## Spark DataFrame Handling Missing Data

In [1]:
from pyspark.sql import SparkSession

In [2]:
spark = SparkSession.builder.appName('miss').getOrCreate()

In [3]:
df = spark.read.csv('./Python-and-Spark-for-Big-Data-master/Spark_DataFrames/ContainsNull.csv',header=True,
                   inferSchema=True)

In [4]:
df.show()

+----+-----+-----+
|  Id| Name|Sales|
+----+-----+-----+
|emp1| John| null|
|emp2| null| null|
|emp3| null|345.0|
|emp4|Cindy|456.0|
+----+-----+-----+



In [5]:
df.na.drop().show()

+----+-----+-----+
|  Id| Name|Sales|
+----+-----+-----+
|emp4|Cindy|456.0|
+----+-----+-----+



Can specify a threshold ('thresh') to  determine when to drop a row with missing values.

In [6]:
# Only drop rows with two missing values (e.g., emp2).
df.na.drop(thresh=2).show()

+----+-----+-----+
|  Id| Name|Sales|
+----+-----+-----+
|emp1| John| null|
|emp3| null|345.0|
|emp4|Cindy|456.0|
+----+-----+-----+



In [7]:
# If a row has any row value (how='any'), drop the row (e.g., emp1, emp2, emp3).
df.na.drop(how='any').show()

+----+-----+-----+
|  Id| Name|Sales|
+----+-----+-----+
|emp4|Cindy|456.0|
+----+-----+-----+



In [8]:
# Only drop the row of all the variables (how='all') have missing values.
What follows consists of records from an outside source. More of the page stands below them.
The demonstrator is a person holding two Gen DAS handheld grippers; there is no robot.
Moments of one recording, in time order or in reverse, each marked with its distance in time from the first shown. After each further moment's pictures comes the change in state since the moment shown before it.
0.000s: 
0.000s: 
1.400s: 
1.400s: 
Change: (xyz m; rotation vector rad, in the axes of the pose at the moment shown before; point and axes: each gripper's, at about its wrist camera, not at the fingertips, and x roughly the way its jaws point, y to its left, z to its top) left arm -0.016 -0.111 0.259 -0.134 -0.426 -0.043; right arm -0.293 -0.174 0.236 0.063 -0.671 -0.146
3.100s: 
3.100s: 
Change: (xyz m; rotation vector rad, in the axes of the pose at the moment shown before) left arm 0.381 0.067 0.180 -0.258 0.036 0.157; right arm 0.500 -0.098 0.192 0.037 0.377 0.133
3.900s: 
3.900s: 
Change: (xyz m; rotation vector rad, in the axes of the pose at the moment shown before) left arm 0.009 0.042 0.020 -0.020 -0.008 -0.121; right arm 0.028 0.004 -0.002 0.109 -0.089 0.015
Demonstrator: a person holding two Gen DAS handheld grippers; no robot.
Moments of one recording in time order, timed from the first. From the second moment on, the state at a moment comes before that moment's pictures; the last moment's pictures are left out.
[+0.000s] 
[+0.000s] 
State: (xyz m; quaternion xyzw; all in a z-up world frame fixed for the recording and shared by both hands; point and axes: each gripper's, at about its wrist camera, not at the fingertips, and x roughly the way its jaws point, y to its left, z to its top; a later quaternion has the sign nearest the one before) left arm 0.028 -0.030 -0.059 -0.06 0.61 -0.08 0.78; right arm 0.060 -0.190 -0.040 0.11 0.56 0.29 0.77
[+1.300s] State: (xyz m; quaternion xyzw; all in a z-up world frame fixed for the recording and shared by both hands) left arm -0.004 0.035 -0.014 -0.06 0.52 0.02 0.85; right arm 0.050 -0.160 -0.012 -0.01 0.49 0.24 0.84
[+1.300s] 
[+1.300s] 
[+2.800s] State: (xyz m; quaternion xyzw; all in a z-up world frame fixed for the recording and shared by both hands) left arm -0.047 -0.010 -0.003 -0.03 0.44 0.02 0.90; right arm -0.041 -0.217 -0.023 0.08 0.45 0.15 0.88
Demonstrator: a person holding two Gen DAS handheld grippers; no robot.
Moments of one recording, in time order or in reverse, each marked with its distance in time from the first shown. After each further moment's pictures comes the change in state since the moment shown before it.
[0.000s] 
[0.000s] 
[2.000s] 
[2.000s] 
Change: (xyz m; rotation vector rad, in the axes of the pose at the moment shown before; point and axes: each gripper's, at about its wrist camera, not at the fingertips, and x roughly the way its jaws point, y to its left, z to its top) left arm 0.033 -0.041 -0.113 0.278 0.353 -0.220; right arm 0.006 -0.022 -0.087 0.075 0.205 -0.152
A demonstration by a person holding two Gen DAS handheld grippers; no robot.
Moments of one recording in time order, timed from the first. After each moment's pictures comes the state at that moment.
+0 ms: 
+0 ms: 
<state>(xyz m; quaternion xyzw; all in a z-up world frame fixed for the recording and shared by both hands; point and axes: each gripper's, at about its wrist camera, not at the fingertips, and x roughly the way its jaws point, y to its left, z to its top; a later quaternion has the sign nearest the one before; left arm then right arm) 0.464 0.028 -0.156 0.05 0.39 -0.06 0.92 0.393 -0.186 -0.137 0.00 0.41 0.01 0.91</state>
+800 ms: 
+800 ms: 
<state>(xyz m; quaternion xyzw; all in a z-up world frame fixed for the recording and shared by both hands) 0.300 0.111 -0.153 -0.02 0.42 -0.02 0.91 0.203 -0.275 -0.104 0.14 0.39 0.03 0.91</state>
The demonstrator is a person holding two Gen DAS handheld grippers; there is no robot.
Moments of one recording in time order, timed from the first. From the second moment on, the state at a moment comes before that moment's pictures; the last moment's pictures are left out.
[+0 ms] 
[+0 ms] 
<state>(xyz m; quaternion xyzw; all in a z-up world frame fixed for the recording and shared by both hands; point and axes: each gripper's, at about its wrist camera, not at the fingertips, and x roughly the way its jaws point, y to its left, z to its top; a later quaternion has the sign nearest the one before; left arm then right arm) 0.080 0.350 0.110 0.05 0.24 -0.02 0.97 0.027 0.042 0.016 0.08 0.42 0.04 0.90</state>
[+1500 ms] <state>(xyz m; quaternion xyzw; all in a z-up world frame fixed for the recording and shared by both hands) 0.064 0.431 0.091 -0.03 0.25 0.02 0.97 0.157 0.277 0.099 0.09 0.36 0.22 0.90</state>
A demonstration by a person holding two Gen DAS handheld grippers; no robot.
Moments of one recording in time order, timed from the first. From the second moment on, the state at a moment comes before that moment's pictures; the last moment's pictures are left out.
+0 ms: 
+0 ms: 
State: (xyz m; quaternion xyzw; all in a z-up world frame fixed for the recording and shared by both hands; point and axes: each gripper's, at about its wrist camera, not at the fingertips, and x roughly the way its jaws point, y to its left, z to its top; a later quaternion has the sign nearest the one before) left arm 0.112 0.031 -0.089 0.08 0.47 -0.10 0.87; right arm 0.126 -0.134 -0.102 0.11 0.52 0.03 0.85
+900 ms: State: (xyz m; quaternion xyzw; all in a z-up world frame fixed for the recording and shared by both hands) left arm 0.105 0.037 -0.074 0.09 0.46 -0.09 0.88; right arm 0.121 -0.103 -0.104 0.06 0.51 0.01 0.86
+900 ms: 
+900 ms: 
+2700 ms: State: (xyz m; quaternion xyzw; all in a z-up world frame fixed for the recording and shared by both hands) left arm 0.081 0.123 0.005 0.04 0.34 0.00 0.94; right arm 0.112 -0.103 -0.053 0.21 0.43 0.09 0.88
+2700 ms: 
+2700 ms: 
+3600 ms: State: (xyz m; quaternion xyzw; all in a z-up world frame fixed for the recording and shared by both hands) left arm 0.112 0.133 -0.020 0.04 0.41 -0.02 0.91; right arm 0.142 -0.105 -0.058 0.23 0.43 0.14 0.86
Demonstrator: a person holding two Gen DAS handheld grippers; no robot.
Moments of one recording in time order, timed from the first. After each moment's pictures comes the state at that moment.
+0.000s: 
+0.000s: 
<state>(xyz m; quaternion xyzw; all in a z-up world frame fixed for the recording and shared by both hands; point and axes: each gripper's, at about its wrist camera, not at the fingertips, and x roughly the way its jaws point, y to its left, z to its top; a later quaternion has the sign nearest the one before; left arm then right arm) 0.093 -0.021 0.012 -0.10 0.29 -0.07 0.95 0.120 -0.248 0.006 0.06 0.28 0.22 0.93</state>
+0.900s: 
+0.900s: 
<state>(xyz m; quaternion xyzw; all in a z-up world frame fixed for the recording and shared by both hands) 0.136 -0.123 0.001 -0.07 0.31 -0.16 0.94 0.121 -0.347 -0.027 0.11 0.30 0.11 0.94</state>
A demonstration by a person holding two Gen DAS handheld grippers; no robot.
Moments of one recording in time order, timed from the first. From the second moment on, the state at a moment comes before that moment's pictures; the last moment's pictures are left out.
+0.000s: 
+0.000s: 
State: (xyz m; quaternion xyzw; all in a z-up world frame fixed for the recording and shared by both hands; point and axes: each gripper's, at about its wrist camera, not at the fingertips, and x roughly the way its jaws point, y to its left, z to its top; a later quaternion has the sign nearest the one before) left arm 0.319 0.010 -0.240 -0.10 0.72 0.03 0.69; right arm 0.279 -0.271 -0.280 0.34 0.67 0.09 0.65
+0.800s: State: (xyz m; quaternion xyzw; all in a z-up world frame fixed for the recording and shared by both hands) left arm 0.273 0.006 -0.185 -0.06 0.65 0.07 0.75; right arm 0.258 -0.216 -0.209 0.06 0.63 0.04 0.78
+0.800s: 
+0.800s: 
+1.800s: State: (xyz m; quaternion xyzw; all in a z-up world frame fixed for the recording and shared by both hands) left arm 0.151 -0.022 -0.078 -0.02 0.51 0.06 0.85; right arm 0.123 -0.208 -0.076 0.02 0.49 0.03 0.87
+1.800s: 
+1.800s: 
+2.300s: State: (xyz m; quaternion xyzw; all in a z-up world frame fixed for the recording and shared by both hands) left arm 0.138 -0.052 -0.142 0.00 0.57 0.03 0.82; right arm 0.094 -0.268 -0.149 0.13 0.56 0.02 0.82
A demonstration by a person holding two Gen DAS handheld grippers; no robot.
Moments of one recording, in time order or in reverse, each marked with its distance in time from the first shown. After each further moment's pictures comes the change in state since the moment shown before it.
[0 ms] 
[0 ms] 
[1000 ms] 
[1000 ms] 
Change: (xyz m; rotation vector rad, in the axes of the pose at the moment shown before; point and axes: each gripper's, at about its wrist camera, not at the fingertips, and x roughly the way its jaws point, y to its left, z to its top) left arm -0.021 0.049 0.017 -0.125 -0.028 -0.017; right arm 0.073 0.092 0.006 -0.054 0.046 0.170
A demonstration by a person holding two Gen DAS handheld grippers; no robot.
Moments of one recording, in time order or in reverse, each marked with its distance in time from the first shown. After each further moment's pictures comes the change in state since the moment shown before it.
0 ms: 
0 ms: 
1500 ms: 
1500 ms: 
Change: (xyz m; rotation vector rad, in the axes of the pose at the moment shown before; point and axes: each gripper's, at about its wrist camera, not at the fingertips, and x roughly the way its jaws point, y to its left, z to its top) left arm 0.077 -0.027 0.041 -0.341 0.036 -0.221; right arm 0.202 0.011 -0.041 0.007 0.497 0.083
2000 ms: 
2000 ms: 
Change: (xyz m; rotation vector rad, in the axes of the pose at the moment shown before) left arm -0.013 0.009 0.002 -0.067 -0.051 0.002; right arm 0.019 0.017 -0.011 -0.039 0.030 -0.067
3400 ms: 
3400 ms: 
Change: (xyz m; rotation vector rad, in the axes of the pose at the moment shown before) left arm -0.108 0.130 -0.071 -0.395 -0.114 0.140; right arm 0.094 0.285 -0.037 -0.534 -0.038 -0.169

No row is dropped because each case has at least an 'Id' value.
df.na.drop(how='all').show()

+----+-----+-----+
|  Id| Name|Sales|
+----+-----+-----+
|emp1| John| null|
|emp2| null| null|
|emp3| null|345.0|
|emp4|Cindy|456.0|
+----+-----+-----+



In [9]:
# Subset the data if needed.
df.na.drop(subset=['Sales']).show()

+----+-----+-----+
|  Id| Name|Sales|
+----+-----+-----+
|emp3| null|345.0|
|emp4|Cindy|456.0|
+----+-----+-----+



In [10]:
df.printSchema()

root
 |-- Id: string (nullable = true)
 |-- Name: string (nullable = true)
 |-- Sales: double (nullable = true)



In [11]:
# Fill missing data with 'FILL VALUE.' PySpark is intelligent enough to only make these edits for the string column.
df.na.fill('FILL VALUE').show()

+----+----------+-----+
|  Id|      Name|Sales|
+----+----------+-----+
|emp1|      John| null|
|emp2|FILL VALUE| null|
|emp3|FILL VALUE|345.0|
|emp4|     Cindy|456.0|
+----+----------+-----+



In [12]:
# Likewise, fill in '0' for missing values (only the numeric column will reflect this change).
df.na.fill(0).show()

+----+-----+-----+
|  Id| Name|Sales|
+----+-----+-----+
|emp1| John|  0.0|
|emp2| null|  0.0|
|emp3| null|345.0|
|emp4|Cindy|456.0|
+----+-----+-----+



In [13]:
# Regardless, subset your data to explicitly note which column's missing values will be edited.
df.na.fill('No Name',subset=['Name']).show()

+----+-------+-----+
|  Id|   Name|Sales|
+----+-------+-----+
|emp1|   John| null|
|emp2|No Name| null|
|emp3|No Name|345.0|
|emp4|  Cindy|456.0|
+----+-------+-----+



Import the 'means' function from the PySpark library to replace missing values with the column mean.

In [14]:
from pyspark.sql.functions import mean

In [15]:
# Collect the value to get the object back.
mean_val = df.select(mean(df['Sales'])).collect()

In [16]:
mean_val[0]

Row(avg(Sales)=400.5)

In [17]:
mean_sales = mean_val[0][0]

In [18]:
mean_sales

400.5

In [19]:
# Replace the null values with the the mean_sales value.
df.na.fill(mean_sales,['Sales']).show()

+----+-----+-----+
|  Id| Name|Sales|
+----+-----+-----+
|emp1| John|400.5|
|emp2| null|400.5|
|emp3| null|345.0|
|emp4|Cindy|456.0|
+----+-----+-----+



In [20]:
# This is another way of replacing the null values in the 'Sales' column with the mean.
df.na.fill(df.select(mean(df['Sales'])).collect()[0][0],['Sales']).show()

+----+-----+-----+
|  Id| Name|Sales|
+----+-----+-----+
|emp1| John|400.5|
|emp2| null|400.5|
|emp3| null|345.0|
|emp4|Cindy|456.0|
+----+-----+-----+